(Data records)
·····

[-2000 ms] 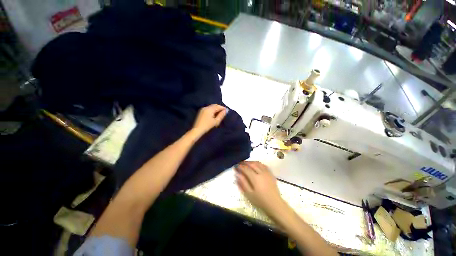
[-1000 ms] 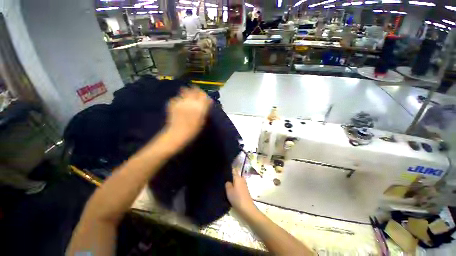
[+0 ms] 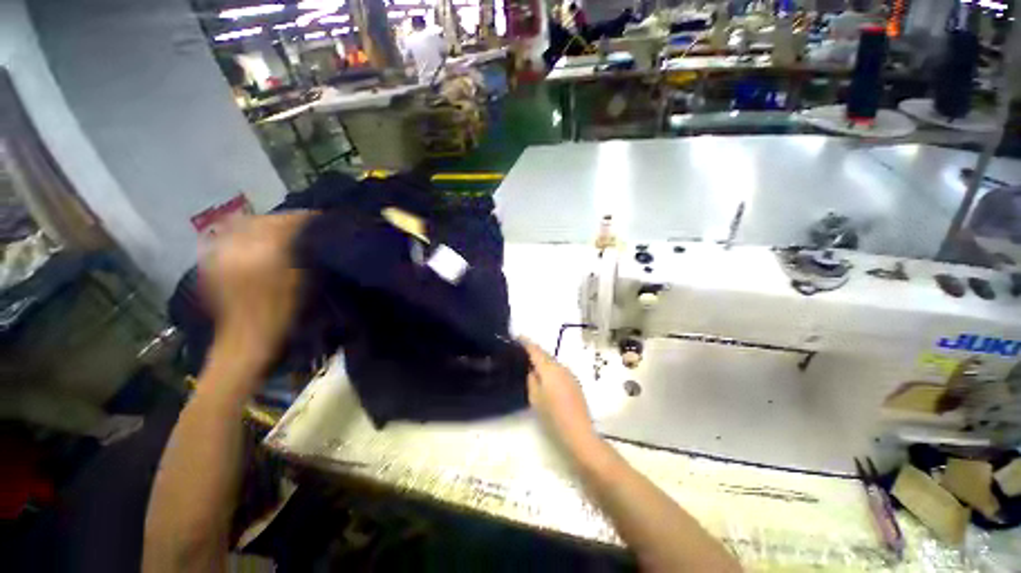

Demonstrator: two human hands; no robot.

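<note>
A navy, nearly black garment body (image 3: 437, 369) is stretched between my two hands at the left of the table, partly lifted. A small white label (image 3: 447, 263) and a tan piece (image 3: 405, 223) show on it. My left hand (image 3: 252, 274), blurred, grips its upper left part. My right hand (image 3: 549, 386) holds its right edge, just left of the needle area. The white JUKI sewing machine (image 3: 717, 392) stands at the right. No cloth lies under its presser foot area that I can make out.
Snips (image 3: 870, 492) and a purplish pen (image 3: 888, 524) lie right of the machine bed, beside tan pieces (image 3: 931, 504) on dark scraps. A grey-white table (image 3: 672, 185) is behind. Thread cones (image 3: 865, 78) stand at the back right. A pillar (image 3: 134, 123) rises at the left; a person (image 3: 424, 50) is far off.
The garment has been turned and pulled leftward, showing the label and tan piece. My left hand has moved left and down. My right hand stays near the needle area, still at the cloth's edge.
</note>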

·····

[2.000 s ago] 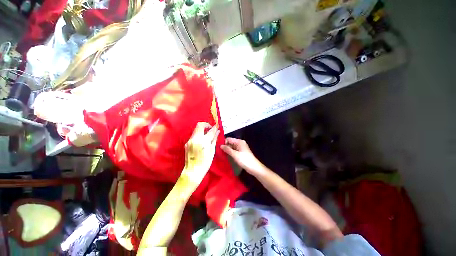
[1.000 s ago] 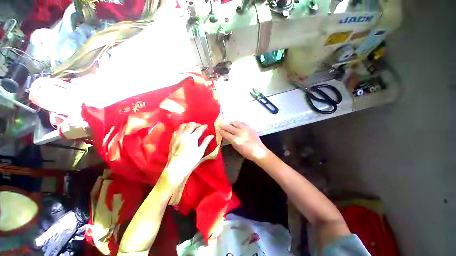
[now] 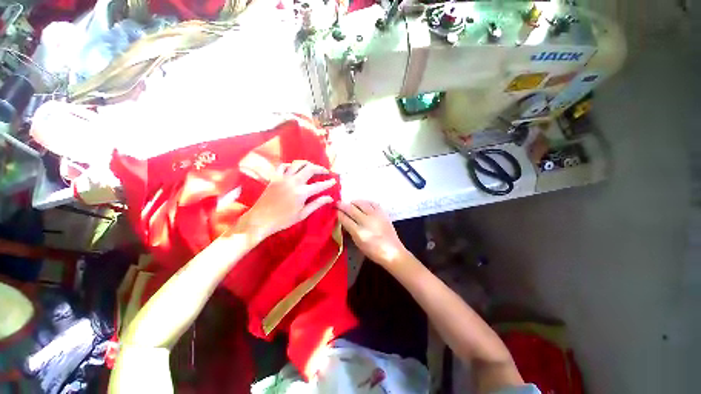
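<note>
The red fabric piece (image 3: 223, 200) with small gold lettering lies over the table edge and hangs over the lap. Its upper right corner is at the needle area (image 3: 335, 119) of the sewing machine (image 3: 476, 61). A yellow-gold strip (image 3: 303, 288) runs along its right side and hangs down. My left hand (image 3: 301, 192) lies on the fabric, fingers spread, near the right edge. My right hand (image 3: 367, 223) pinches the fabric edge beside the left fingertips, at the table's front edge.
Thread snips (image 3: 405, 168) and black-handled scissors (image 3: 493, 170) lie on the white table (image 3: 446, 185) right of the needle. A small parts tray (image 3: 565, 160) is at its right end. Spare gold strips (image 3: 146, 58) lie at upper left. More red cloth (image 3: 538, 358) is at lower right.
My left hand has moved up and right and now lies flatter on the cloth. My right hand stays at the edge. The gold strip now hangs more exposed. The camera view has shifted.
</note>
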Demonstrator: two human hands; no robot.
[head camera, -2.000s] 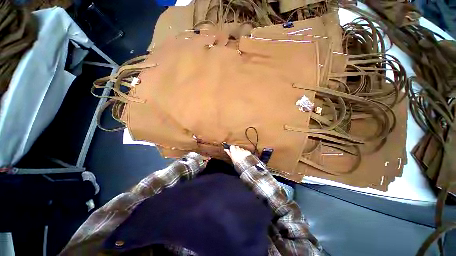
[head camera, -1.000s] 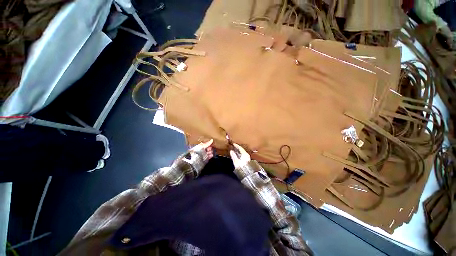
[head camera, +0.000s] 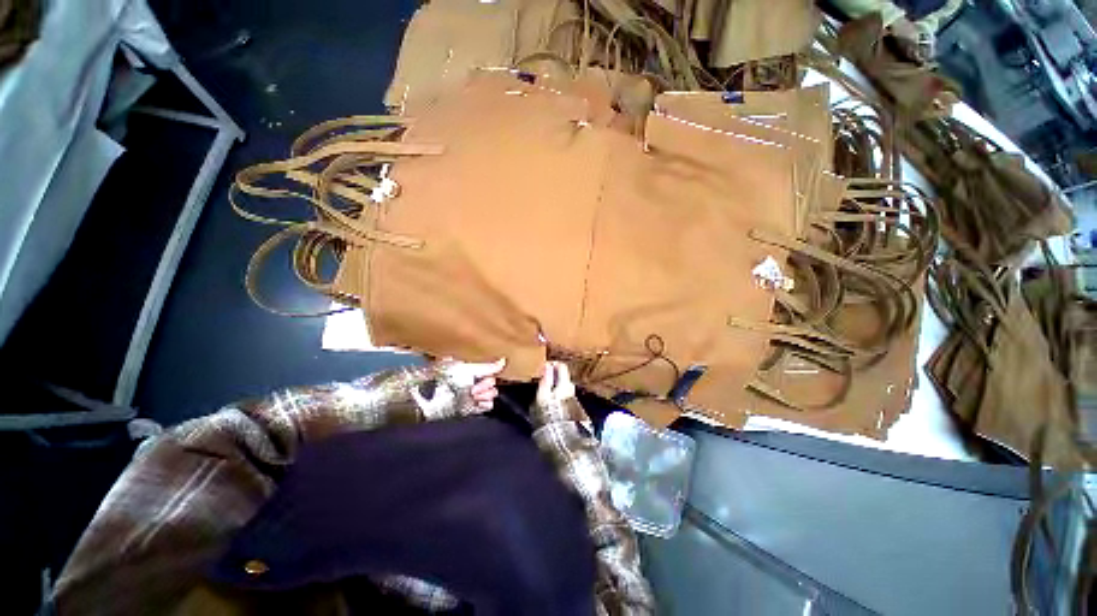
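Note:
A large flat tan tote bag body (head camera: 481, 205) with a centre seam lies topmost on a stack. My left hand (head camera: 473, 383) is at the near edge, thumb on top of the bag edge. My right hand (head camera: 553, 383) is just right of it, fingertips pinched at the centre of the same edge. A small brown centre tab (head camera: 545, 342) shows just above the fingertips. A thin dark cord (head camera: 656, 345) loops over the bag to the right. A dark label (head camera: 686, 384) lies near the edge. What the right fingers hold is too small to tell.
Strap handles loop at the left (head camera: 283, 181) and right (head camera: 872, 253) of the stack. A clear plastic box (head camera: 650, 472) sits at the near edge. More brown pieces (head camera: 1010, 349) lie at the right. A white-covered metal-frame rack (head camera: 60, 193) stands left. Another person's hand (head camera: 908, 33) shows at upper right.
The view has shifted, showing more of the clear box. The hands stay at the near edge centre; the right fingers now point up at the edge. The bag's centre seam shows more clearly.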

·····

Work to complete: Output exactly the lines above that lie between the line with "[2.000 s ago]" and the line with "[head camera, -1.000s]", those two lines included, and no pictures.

Written answer:
[2.000 s ago] 
[1.000 s ago] 
[now] 
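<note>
The red fabric piece (image 3: 223, 200) with small gold lettering lies over the table edge and hangs over the lap. Its upper right corner is at the needle area (image 3: 335, 119) of the sewing machine (image 3: 476, 61). A yellow-gold strip (image 3: 303, 288) runs along its right side and hangs down. My left hand (image 3: 301, 192) lies on the fabric, fingers spread, near the right edge. My right hand (image 3: 367, 223) pinches the fabric edge beside the left fingertips, at the table's front edge.
Thread snips (image 3: 405, 168) and black-handled scissors (image 3: 493, 170) lie on the white table (image 3: 446, 185) right of the needle. A small parts tray (image 3: 565, 160) is at its right end. Spare gold strips (image 3: 146, 58) lie at upper left. More red cloth (image 3: 538, 358) is at lower right.
My left hand has moved up and right and now lies flatter on the cloth. My right hand stays at the edge. The gold strip now hangs more exposed. The camera view has shifted.
</note>
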Demonstrator: two human hands; no robot.
[head camera, -2.000s] 
[head camera, -1.000s] 

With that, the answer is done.